_Exercise_: In the listing below, locate the lines bearing the word "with". Copy every one of them.

━━━━

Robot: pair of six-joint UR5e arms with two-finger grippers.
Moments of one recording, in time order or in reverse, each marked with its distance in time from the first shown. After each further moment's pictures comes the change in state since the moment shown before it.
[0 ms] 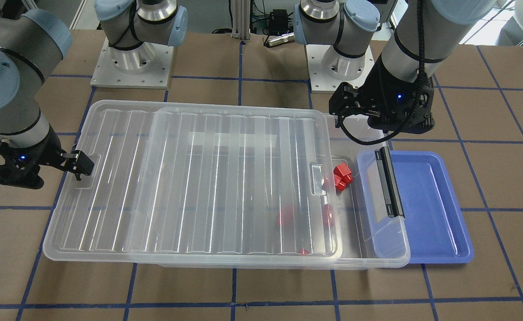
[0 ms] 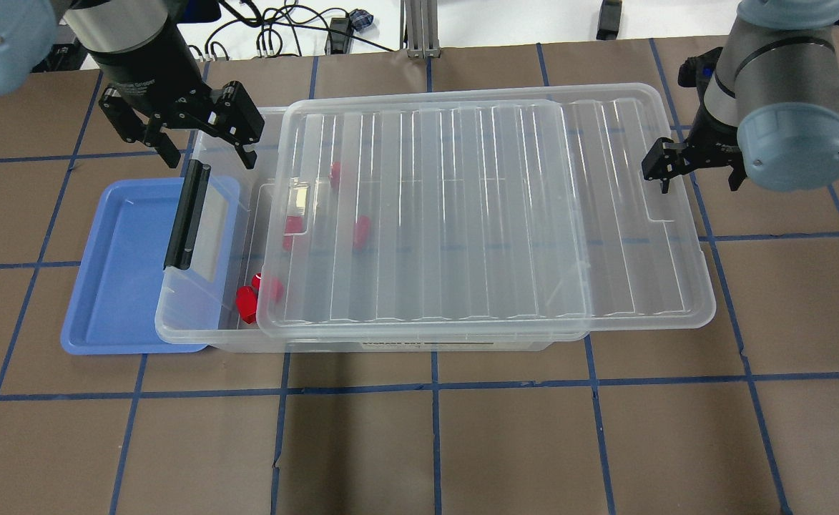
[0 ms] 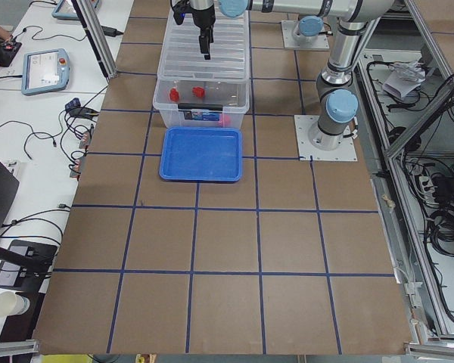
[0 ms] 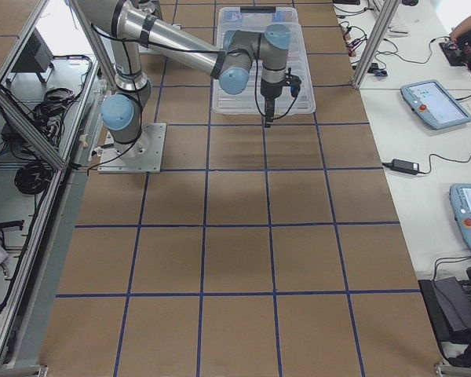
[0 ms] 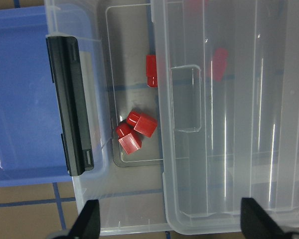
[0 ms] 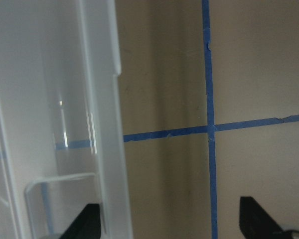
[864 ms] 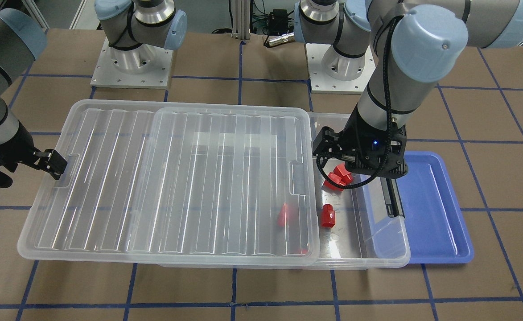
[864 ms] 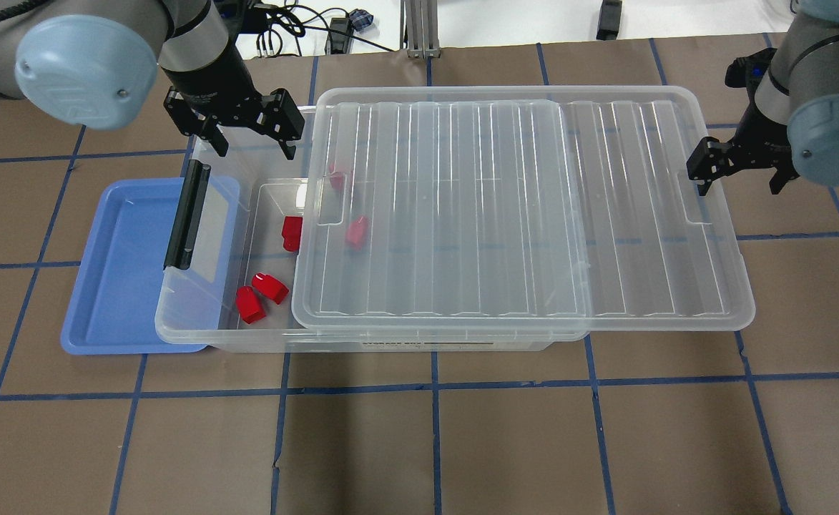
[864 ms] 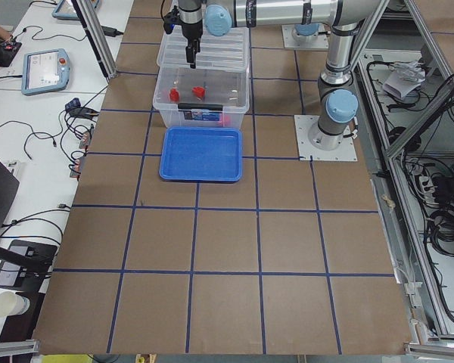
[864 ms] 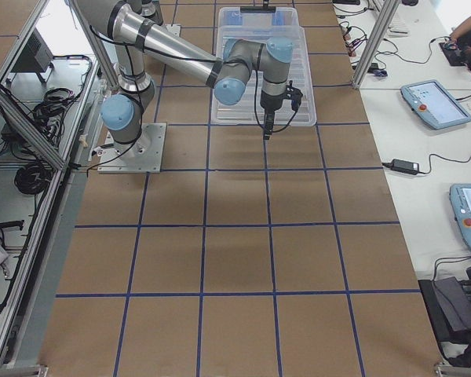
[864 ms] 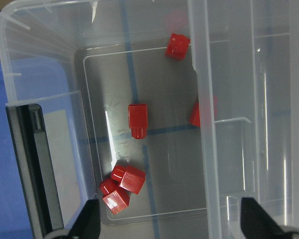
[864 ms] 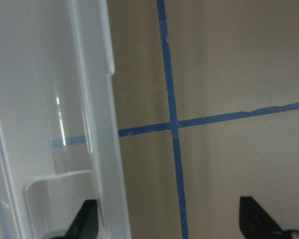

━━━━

_Response area_:
Robot: pair of six-joint UR5e arms with two-finger grippers.
Moments of one recording, in time order or in reverse, each marked with its distance in time from the first shown. After each further moment's pictures comes the change in state since the moment shown before it.

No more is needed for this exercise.